Further Example Of The Discussion Of Systematic Biases In Climate Model Predictions

Figure from An Overview of CMIP5 and the Experiment Design discussed below

In recent posts, I have alerted readers to candid comments on the systematic bias in climate model predictions; e.g. see

Comments On The Paper “Skillful Predictions Of Decadal Trends In Global Mean Surface Temperature” By Fyfe Et Al 2012

Comments On The New Paper “An Improved Dynamical Downscaling Method With GCM Bias Corrections And Its Validation With 30 years Of Climate Simulations” By Xu and Yang 2012

As I report in the post

Amazing Disconnect From The Scientific Process

I have reviewed a paper with long-term climate predictions that states

“A global climate model that does not simulate current climate accurately does not necessarily imply that it cannot produce accurate projections”

There is a new article that perpetuates this myth that the longer term climate predictions do not require accuracy.  The article is

Karl E. Taylor, Ronald J. Stouffer, Gerald A. Meehl, 2012. An Overview of CMIP5 and the Experiment Design. Bulletin of the American Meterological Society. April 2012.

The abstract of the article reads

The fifth phase of the Climate Model Intercomparison Project (CMIP5), now underway, promises to produce a freely available state-of-the-art multimodel dataset designed to advance our knowledge of climate variability and climate change.

The section of the article with respect to model bias is reproduced below [with highlight added]

Climate drift and bias correction. Below the seasonal thermocline, the ocean requires thousands of years to fully adjust to any change in external forcing. This means that the typical several-hundred-year CMIP5 control simulation, which attempts to determine the equilibrium climate for preindustrial conditions, is generally too short to eliminate residual drift (toward an eventual equilibrium). The drift may or may not significantly affect analysis of any particular aspect of the CMIP5 runs, but users should not prima facie assume the drift is inconsequential. If, for example, one were interested in examining how much historical warming has occurred according to some model, then the period in the control run that corresponded to the historical period would need to be examined to see if climate drift might explain part of the simulated trend. The usual approach is to assume that drift in the control run is also identically present in the corresponding period of the historical run, so simple subtraction yields trends without the artifact of residual drift. The drift will likely be most evident in variables linked to deep ocean conditions, but users should not assume the drift is negligible anywhere.
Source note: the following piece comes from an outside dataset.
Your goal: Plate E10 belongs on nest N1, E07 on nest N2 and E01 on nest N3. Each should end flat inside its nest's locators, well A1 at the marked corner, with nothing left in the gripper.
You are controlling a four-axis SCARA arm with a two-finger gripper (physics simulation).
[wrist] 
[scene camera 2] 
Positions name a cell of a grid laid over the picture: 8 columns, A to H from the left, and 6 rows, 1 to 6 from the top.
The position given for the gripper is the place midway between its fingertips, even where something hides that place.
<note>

In the decadal prediction runs, a similar, but likely more significant, problem is expected. Because climate models are not perfect, their simulated equilibrium mean climate states will differ somewhat from the observed. When these models are initialized from observations, they will initially be forced away from their equilibrium states to match the observations. The model will subsequently tend to drift back toward its natural, but “biased,” equilibrium state. With the exception of the deep ocean, the initial drift will be much more severe than in the long-term runs, and this will be confounded with the climate evolution that is being predicted. In contrast to the long-term simulations, drift in the near-term simulations will in complicated ways almost certainly affect nearly all variables considered. Consequently, it will be essential to correct for drifts by applying a more sophisticated “bias correction” than for the long-term runs. There is no single, accepted approach for doing this (see, e.g., CMIP–WGCM–WGSIP Decadal Climate Prediction Panel 2011). Most users will find it difficult to bias correct the decadal prediction runs; it is therefore recommended that analysis of the near-term simulations be limited to the four variables that the modeling groups themselves plan to bias correct: near-surface air temperature, surface temperature, precipitation rate, and sea level pressure.

The statement that  in  “the decadal prediction runs, a similar, but likely more significant, problem is expected”, perpetuates the myth that is is easier to skillfully predict on multi-decadal time scales than on decadal time scales. That this is not correct should be obvious, but is not to these modellers. Indeed, this flawed perspective of climate model bias perpetuates the erroneous view that 

 “A global climate model that does not simulate current climate accurately does not necessarily imply that it cannot produce accurate projections.”